The Roberts Court has already made headlines with a number of its rulings, from affirmative action to campaign finance. Expect more, said the panelists. Barkow noted that the Court seems poised to strike down, or limit severely, the honest-services statute, a favorite tool of prosecutors targeting executives for fraud. Jeffery Skilling, former CEO of Enron, and Conrad Black, former chairman of Hollinger International, have both challenged the law as unconstitutionally vague.

Turning to a controversial area of criminal procedure, Barkow said it's possible that a ruling made by the Court last term could signal “the beginning of the end of the exclusionary rule.” That rule keeps prosecutors from using illegally seized evidence in a trial. But in a case known as Herring, decided in January 2009, the Court found that if a police officer has acted based on a negligent mistake, that does not require the evidence to be excluded.
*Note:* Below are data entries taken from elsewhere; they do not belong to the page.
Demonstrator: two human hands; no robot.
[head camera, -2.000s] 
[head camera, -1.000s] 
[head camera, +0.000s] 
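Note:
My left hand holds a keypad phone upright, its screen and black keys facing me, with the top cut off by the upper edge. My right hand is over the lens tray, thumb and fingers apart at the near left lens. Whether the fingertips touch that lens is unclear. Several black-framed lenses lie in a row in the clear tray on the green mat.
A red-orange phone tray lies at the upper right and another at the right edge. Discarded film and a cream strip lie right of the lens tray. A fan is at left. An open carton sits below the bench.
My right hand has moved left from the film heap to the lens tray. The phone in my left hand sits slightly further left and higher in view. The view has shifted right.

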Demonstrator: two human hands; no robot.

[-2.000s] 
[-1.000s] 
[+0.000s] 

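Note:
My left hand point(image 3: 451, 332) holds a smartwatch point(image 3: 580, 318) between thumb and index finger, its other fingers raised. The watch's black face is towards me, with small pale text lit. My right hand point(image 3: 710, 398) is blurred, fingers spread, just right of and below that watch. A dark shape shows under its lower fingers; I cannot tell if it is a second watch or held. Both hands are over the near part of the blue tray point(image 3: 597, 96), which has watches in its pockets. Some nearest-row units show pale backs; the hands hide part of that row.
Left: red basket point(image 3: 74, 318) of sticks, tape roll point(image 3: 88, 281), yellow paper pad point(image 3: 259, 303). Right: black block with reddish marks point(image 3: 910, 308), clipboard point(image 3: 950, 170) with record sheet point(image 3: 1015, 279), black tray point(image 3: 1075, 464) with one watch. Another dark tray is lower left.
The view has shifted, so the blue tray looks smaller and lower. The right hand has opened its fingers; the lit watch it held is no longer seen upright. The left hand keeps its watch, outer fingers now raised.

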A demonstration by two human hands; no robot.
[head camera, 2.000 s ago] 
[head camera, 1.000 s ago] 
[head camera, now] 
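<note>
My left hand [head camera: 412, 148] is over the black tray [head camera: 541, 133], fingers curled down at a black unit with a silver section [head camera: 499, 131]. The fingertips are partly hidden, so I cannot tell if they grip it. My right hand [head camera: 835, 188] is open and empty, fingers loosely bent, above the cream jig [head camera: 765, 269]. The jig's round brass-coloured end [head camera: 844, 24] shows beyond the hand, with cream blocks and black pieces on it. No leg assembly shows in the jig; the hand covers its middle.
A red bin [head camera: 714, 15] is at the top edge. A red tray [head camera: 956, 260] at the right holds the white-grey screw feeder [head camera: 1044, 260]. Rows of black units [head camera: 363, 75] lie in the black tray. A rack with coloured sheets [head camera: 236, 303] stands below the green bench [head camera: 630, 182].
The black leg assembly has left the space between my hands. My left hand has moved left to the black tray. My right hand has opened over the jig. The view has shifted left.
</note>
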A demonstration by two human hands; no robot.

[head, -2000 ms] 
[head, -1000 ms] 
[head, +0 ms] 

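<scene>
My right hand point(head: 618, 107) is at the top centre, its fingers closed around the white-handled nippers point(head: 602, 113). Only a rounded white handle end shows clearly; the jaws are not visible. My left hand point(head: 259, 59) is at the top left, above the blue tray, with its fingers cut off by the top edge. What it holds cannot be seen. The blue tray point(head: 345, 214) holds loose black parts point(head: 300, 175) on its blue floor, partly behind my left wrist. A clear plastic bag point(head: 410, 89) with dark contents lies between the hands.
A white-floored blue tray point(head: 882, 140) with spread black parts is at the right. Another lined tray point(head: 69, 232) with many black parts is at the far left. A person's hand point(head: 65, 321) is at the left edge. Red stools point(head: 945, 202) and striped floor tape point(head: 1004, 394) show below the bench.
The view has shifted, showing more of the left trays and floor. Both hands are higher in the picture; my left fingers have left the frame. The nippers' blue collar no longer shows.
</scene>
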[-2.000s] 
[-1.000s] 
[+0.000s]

On matters of financial regulation, Pildes said he’s concerned the justices don’t understand the current system, but that he doesn’t blame them because it’s so complex. As a result, though, there have been some rulings “that actually contributed to the financial crisis,” he said, pointing to one that relied on preemption to rein in state attorneys general investigating consumer fraud.

Another major case currently before the Court involving financial regulation will turn on questions related to separation of powers and the appointments clause. It involves a challenge to the constitutionality of the Public Company Accounting Oversight Board, created by Congress after the scandals at corporations such as Enron and WorldCom. Some commentators have worried that if the PCAOB is struck down, it will eliminate a key tool for policing corporate fraud. Barkow said that, regardless of her views on the merits of the cases, if the Court rules in favor of Skilling and Black and against the PCAOB, “it wouldn’t surprise me if there's some public backlash against the Court because of the impression that the Court is siding with big business and not sufficiently attuned to the economic crisis.”

The Citizens United case, voiding restrictions on corporate and union political spending, has perhaps been the most controversial Roberts Court decision to date, but panelists kept discussion of it to a minimum to focus on other subjects. Still, they did touch on campaign spending in judicial races, with Pildes noting that the role of private money in U.S. elections raises "huge structural issues."